--- Task item ---
Only the stretch of the listing below that runs from the line with "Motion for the" through the line with "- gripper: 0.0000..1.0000" is to be printed, exactly and with both ends.

--- Dataset ---
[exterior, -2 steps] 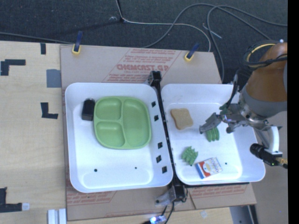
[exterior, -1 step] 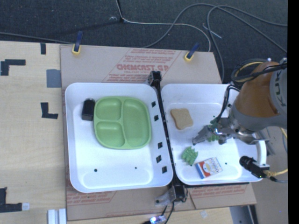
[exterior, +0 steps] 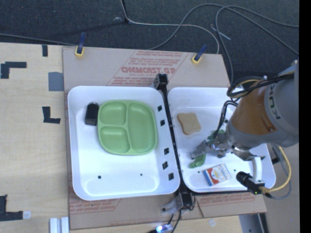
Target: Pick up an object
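Dark carpet fills the top of the camera view, crossed by thin grey cables [exterior: 194, 18]. Below it lies a pale wooden tabletop [exterior: 29, 144] marked with short black tape pieces, and on it a sheet of brown cardboard [exterior: 146, 67] printed with red lettering, held by two yellow-and-blue clamps at its far edge.

Two shallow white bins sit side by side on the cardboard, touching along a black divider. Inside the left bin [exterior: 82, 178] is a light green plate [exterior: 128, 127] with three compartments, lying flat in the upper half, and a small black block [exterior: 91, 114] touching its left rim.

Inside the right bin [exterior: 194, 98] a tan slice of toast [exterior: 189, 123] lies near the upper left. A small white card with red and blue print [exterior: 217, 174] lies near the front wall. Between them a green object [exterior: 197, 162] rests on the bin floor, partly covered.

From the right, the grey arm with its orange band [exterior: 252, 113] reaches over the right bin. Its jaws [exterior: 204, 150] are low over the green object, just above the floor of the bin. Whether the jaws are wide, narrow or closed on anything cannot be told from this angle.
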You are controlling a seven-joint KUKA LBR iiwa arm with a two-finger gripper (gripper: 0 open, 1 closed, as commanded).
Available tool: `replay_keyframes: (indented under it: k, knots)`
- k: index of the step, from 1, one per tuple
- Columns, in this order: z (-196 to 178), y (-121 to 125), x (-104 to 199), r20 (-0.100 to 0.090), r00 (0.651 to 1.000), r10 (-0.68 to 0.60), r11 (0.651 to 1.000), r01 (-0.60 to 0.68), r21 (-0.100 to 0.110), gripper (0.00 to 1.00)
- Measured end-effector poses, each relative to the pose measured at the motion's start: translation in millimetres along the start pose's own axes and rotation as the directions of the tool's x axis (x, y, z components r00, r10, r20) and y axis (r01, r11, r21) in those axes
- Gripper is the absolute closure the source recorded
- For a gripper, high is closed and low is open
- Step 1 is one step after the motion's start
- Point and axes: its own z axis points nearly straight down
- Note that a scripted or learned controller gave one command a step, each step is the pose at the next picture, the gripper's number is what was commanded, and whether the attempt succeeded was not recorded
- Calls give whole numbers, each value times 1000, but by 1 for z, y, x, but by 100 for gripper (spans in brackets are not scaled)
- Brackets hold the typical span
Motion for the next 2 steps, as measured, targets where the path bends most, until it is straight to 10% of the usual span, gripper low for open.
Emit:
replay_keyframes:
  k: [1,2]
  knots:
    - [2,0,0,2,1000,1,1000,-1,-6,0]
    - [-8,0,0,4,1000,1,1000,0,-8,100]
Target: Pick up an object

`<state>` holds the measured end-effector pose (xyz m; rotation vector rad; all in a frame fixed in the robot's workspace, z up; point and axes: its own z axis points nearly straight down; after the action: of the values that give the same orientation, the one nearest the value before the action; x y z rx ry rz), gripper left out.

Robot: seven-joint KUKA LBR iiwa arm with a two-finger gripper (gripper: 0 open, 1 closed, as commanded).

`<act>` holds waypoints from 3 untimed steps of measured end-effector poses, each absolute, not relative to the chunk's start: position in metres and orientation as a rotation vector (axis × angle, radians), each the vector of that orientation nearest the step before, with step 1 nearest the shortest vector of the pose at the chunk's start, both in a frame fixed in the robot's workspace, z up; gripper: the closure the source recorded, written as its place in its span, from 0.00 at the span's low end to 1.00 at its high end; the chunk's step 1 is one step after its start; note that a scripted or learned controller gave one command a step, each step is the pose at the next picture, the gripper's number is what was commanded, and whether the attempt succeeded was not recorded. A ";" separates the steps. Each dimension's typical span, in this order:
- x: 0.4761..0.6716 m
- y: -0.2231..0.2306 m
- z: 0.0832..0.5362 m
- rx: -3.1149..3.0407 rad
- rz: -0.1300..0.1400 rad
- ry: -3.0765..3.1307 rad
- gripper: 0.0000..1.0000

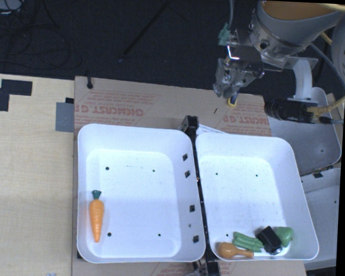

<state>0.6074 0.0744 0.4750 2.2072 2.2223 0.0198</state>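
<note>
Metal and dark, the gripper (pixel 232 92) hung at the top of the camera view, above the far edge of the cardboard sheet (pixel 133 109) and well back from both bins; its fingertips were too small and cluttered to make out, so I could not tell whether it was spread or closed, and nothing showed between them. Above it the grey arm (pixel 290 25) came in from the upper right, with its orange band (pixel 297 9) at the top edge. Below the gripper, the right bin (pixel 247 148) held a cluster of items in its near right corner: a green bean pod (pixel 248 242), a black block (pixel 269 239) lying partly over a green piece (pixel 285 233), and a tan pear-shaped item (pixel 233 251) just in front of the pod, touching or nearly touching it. All of these lay well apart from the gripper. The left bin (pixel 131 138), side by side with the right one and joined by a black divider strip (pixel 193 188), held an orange carrot (pixel 96 216) with a green top near its near left wall, lying lengthwise with the tip toward the front. Both bins sat on the cardboard sheet, which rested on a pale wooden bench (pixel 24 172).
</note>
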 end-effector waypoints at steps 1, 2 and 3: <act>0.618 0.014 0.347 2.234 -0.021 2.220 1.00; 0.624 0.083 0.422 2.212 0.008 2.228 1.00; 0.604 0.081 0.541 2.214 0.013 2.220 1.00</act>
<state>0.6044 0.0806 0.5406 2.2142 2.2196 0.0131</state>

--- Answer area ---
Motion for the next 2 steps, as measured, targets where the path bends most, until it is straight to 10% of the usual span, gripper low for open.
Emit:
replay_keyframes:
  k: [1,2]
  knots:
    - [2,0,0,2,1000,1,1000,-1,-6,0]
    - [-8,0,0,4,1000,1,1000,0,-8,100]
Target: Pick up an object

`<state>` holds the measured end-effector pose (xyz m; rotation vector rad; all in a frame fixed in the robot's workspace, z up; point and axes: its own z axis points nearly straight down; after the action: of the values that give the same orientation, the one nearest the value before the action; x y z rx ry rz), gripper left out.

Robot: seven-joint KUKA LBR iiwa arm with a two-finger gripper (gripper: 0 open, 1 closed, as commanded).

`<act>` holds waypoints from 3 untimed steps of measured end-effector poses, each absolute, not relative to the chunk's start: position in metres and orientation as a rotation vector (axis × angle, radians), each the vector of that orientation nearest the step before, with step 1 nearest the shortest vector of the pose at the chunk's start, both in a frame fixed in the robot's workspace, z up; gripper: the closure the source recorded, written as its place in its span, from 0.00 at the span's low end to 1.00 at its high end; the chunk's step 1 is one step after its start; note that a scripted or learned controller gave one command a step, each step is the pose at the next picture, the gripper's number is what was commanded, and whether the attempt succeeded was not recorded. A ";" separates the steps. Each dimension's typical span, in this order:
- x: 0.4761..0.6716 m
- y: -0.2231..0.2306 m
- z: 0.0832..0.5362 m
- rx: -3.1149..3.0407 rad
- rz: -0.1300..0.1400 rad
- ry: -3.0765..3.1307 rad
- gripper: 0.0000..1.0000

No other output is needed; the exercise is complete.